A hollow sphere is rolling on a plane surface about its axis of symmetry. The ratio of rotational kinetic energy to its total kinetic energy is $$\frac{x}{5}$$. The value of $$x$$ is ______.

We need to find the ratio of rotational kinetic energy to total kinetic energy for a hollow sphere rolling on a plane surface about its axis of symmetry.

Since the sphere is thin-walled, its moment of inertia about an axis through its centre is $$I = \frac{2}{3}mr^2$$, where $$m$$ is the mass and $$r$$ is the radius.

For rolling without slipping with velocity $$v$$ and angular velocity $$\omega = v/r$$, the translational kinetic energy is $$K_{trans} = \frac{1}{2}mv^2$$ and the rotational kinetic energy is $$K_{rot} = \frac{1}{2}I\omega^2 = \frac{1}{2} \cdot \frac{2}{3}mr^2 \cdot \frac{v^2}{r^2} = \frac{1}{3}mv^2$$.

Next, the total kinetic energy is $$K_{total} = K_{trans} + K_{rot} = \frac{1}{2}mv^2 + \frac{1}{3}mv^2 = mv^2\bigl(\tfrac{1}{2} + \tfrac{1}{3}\bigr) = mv^2 \cdot \frac{5}{6} = \frac{5}{6}mv^2$$.

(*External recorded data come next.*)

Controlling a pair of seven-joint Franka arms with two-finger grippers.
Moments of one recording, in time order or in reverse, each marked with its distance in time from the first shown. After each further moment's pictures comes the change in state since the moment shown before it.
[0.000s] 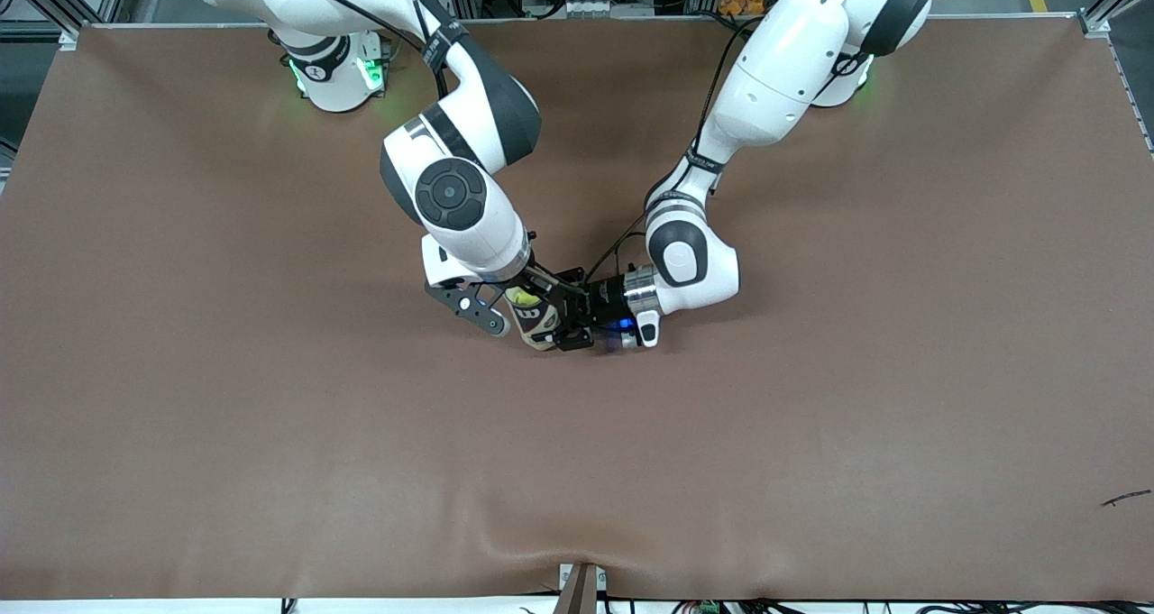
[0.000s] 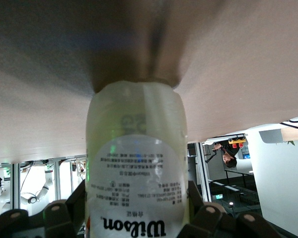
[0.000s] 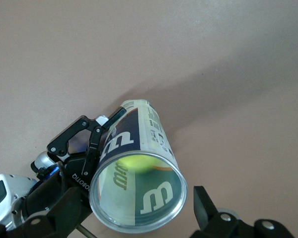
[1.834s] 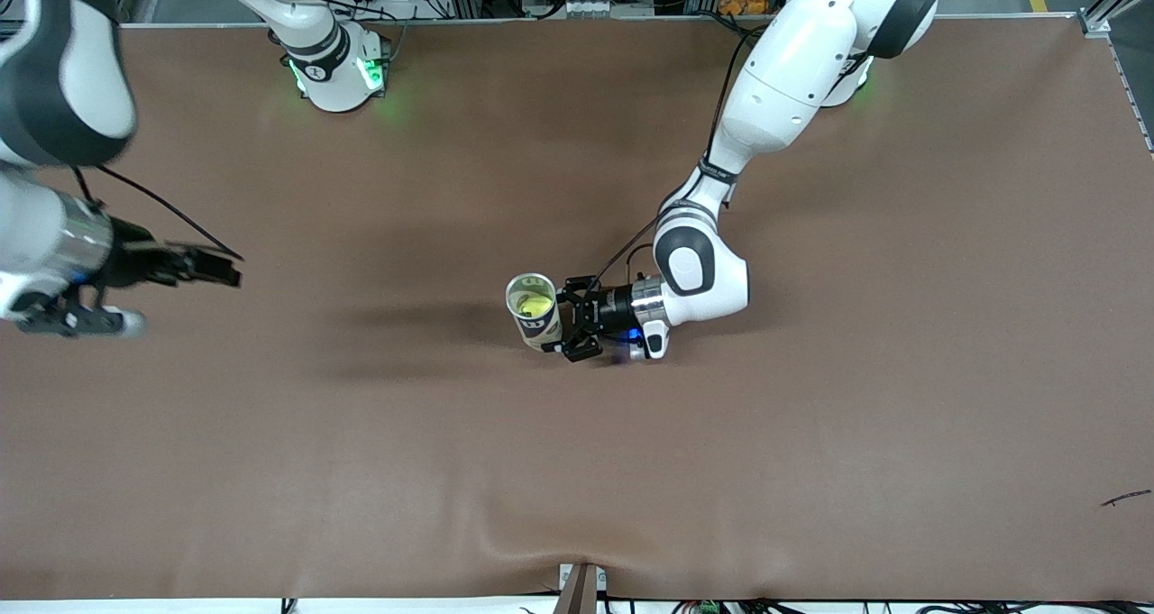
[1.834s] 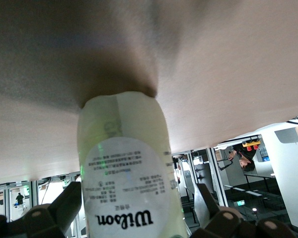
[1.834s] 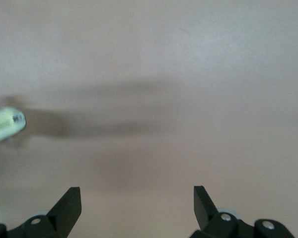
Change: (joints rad) left arm 0.032 0.002 0.011 0.032 0.162 0.001 -0.034; right arm -0.618 -0.408 -0.021 -0.220 -0.022 -0.297 -1.151
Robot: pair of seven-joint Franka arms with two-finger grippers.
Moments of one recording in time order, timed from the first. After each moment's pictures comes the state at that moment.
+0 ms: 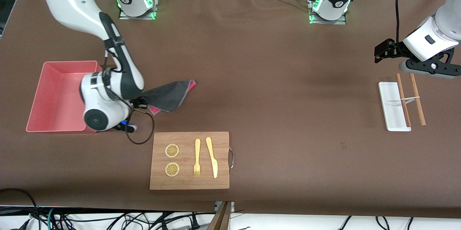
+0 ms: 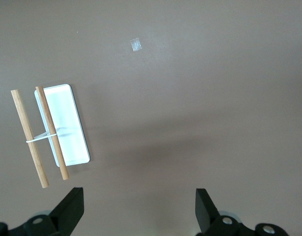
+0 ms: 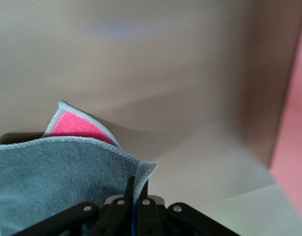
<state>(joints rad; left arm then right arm) -0.02 0.01 -0.05 -1.66 0.04 1.57 0.10 0.22 0.69 -0.09 -1.52 0.05 1.70 0.35</state>
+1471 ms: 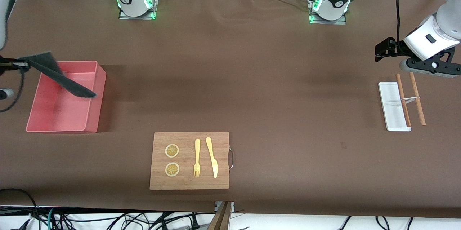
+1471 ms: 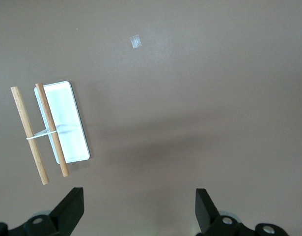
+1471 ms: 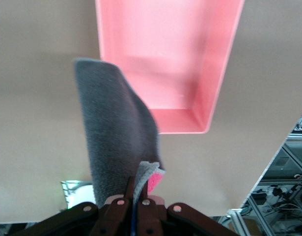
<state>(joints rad) -0.02 0.01 -0.05 -1.66 0.04 1.55 0.10 0.11 0.41 -0.37 -1.25 -0.11 1.22 -0.35</state>
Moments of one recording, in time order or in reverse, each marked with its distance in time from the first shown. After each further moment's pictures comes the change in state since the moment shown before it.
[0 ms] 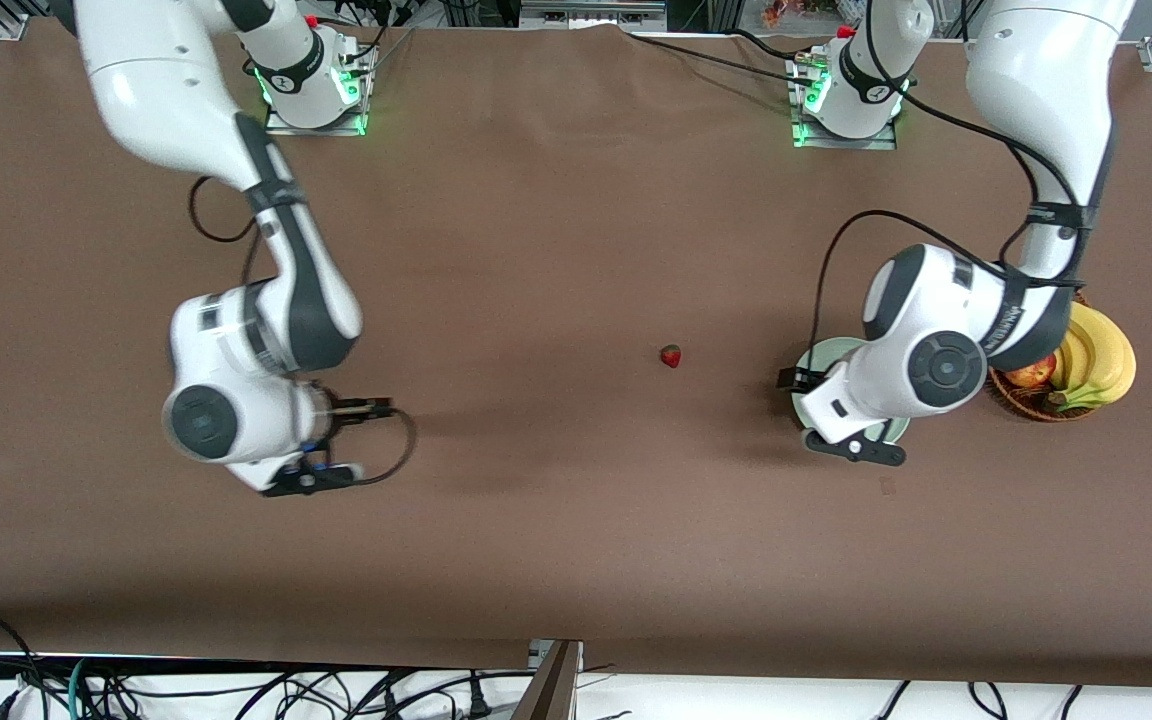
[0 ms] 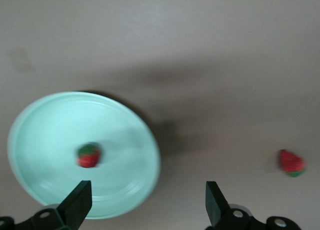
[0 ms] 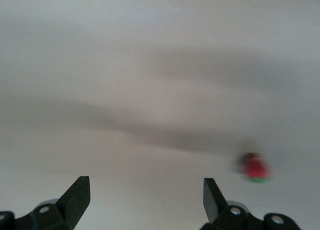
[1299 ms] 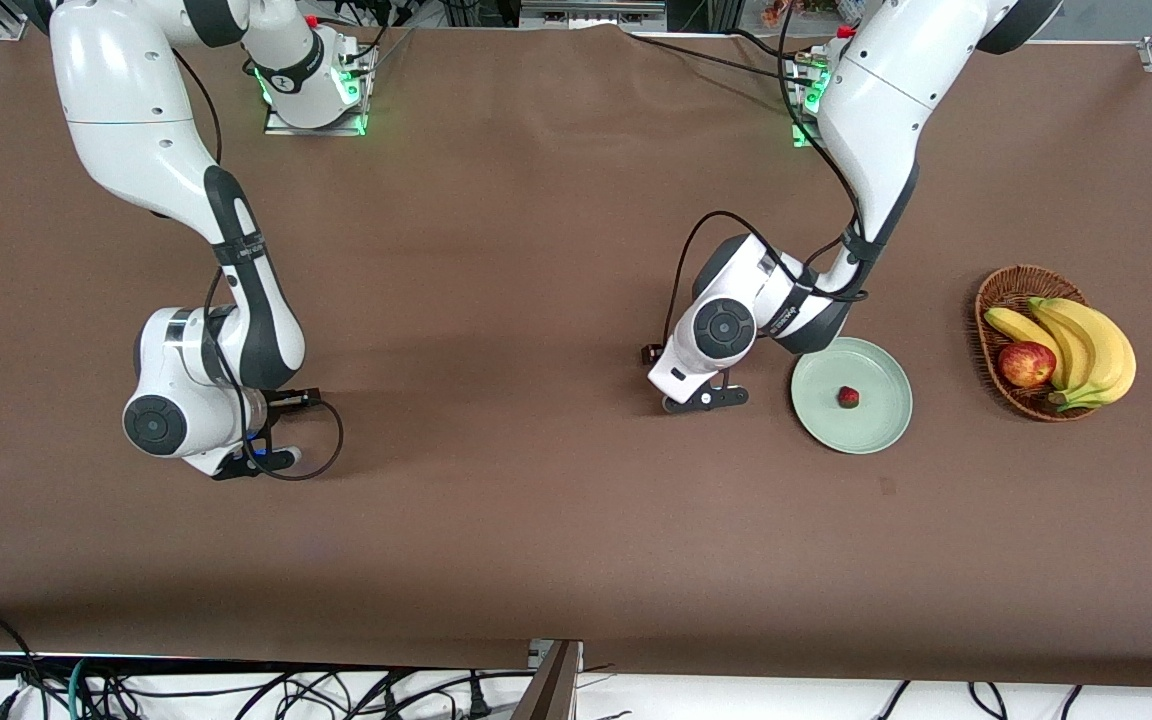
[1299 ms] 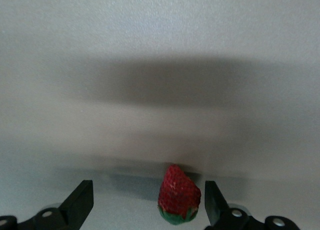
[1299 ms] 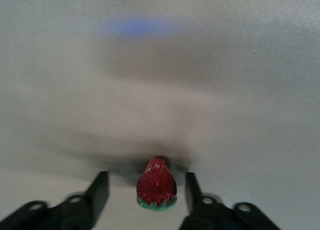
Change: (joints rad) left arm -0.252 0.153 -0.004 -0.107 -0.029 0.254 -0.504; right arm -0.020 -0.002 -0.098 -0.284 0.000 0.220 -0.153
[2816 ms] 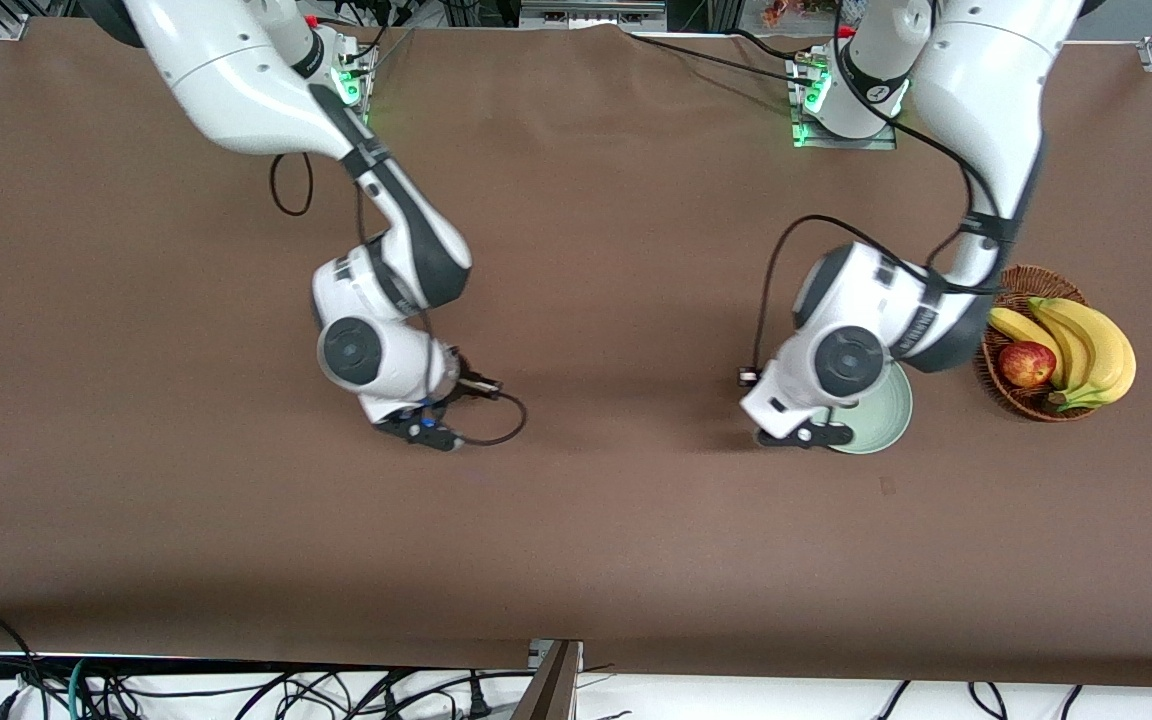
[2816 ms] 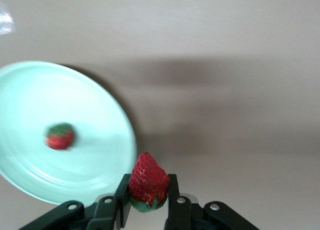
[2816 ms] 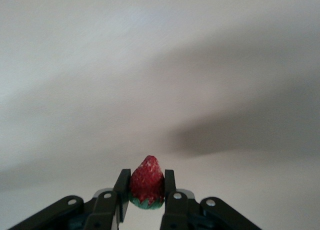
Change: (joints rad) left arm 0.226 -0.108 0.016 0.119 0.080 -0.269 0.343; right arm 0.149 -0.030 0.384 0.074 0.011 0.224 0.971
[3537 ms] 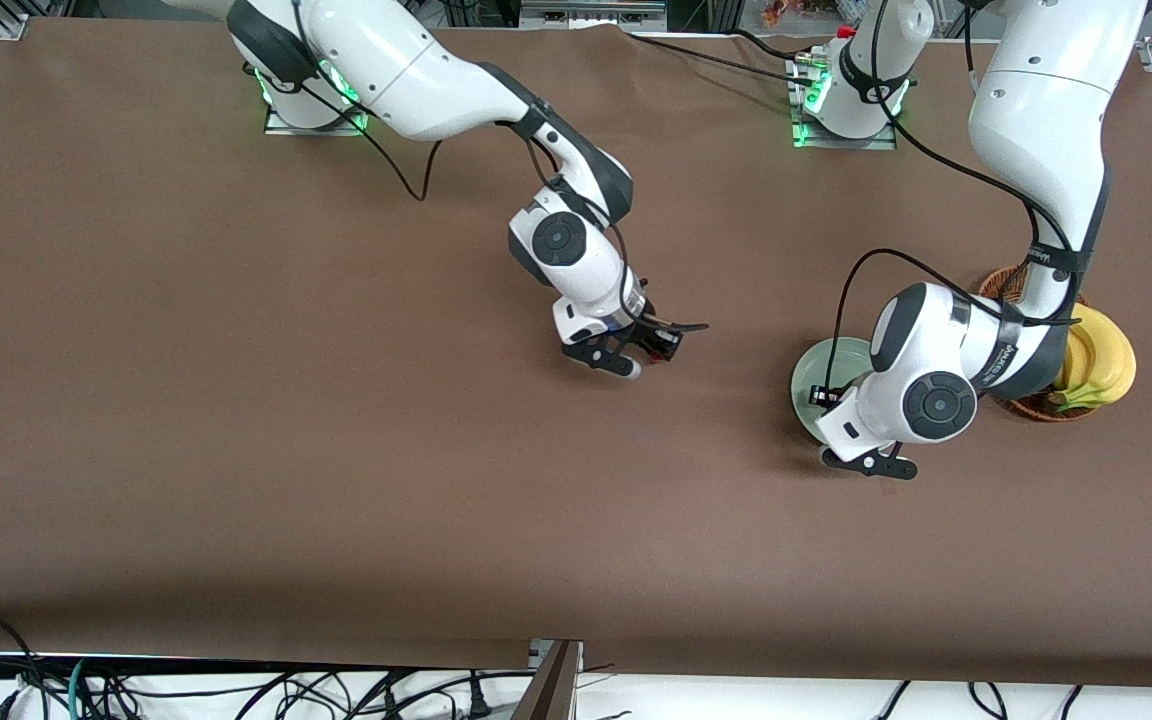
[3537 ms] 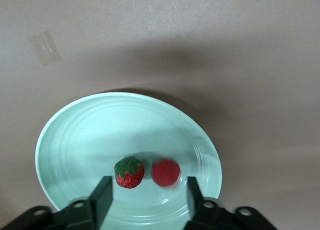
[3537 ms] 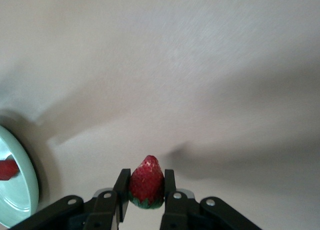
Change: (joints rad) left arm 0.107 0.055 -0.004 -0.004 0.075 0.031 0.204; right arm 0.344 0.258 -0.003 0.205 0.000 0.458 0.355
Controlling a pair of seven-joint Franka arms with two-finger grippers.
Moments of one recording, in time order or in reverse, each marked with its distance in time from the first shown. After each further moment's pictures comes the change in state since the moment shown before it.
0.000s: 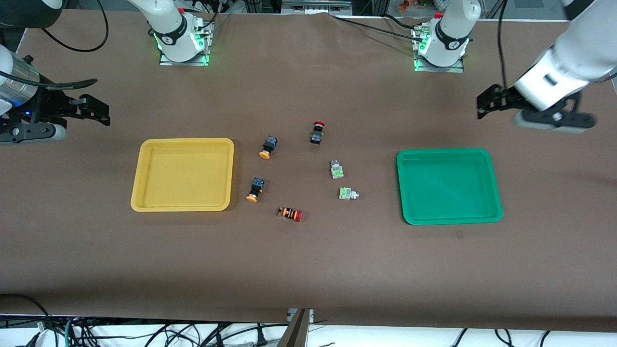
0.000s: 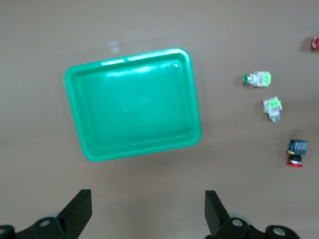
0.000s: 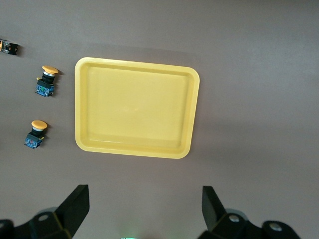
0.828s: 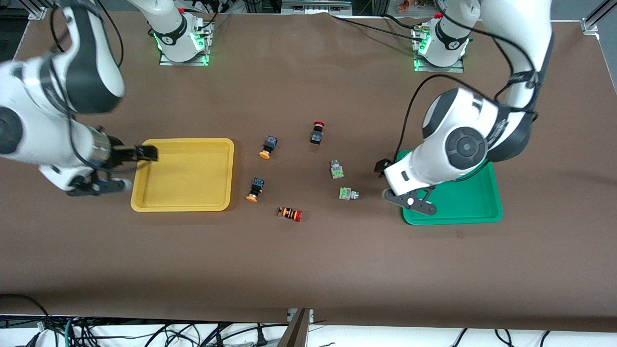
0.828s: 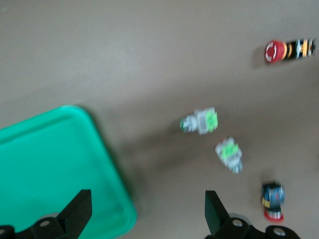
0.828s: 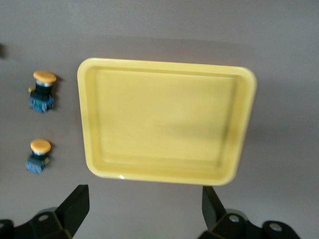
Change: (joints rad) left arm -0.193 0.543 -0.055 0.273 -0.006 0.286 -0.050; right arm 0.061 0.302 0.010 -0.008 0.089 0.168 0.126
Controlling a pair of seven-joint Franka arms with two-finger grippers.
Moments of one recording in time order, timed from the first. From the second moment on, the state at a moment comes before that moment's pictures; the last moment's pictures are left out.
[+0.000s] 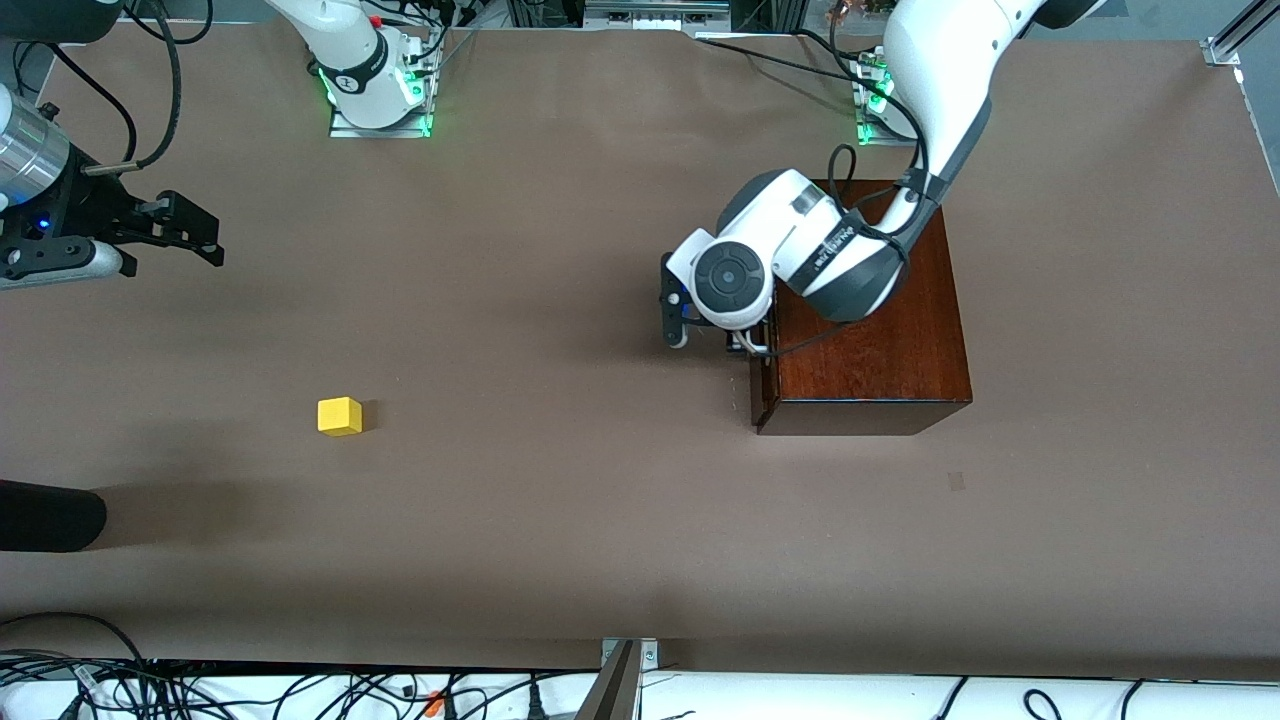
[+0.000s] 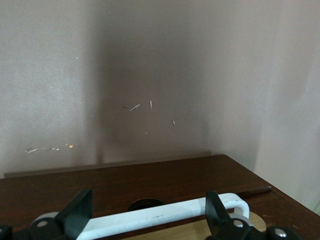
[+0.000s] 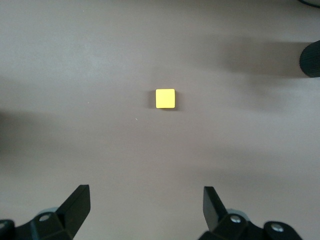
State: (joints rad) left arm -0.34 0.65 -0.37 -1.45 0.12 1.71 0.82; right arm 0.07 0.02 0.00 -1.63 0.02 1.67 -0.07
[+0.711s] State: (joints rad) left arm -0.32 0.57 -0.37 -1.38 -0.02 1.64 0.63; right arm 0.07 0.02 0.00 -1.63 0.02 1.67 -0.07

From this, the ratio of rotational to total kinetic energy is $$\frac{K_{rot}}{K_{total}} = \frac{\frac{1}{3}mv^2}{\frac{5}{6}mv^2} = \frac{\frac{1}{3}}{\frac{5}{6}} = \frac{1}{3} \times \frac{6}{5} = \frac{2}{5}$$. Since this ratio equals $$\frac{x}{5}$$, we obtain $$x = 2$$.

The answer is 2.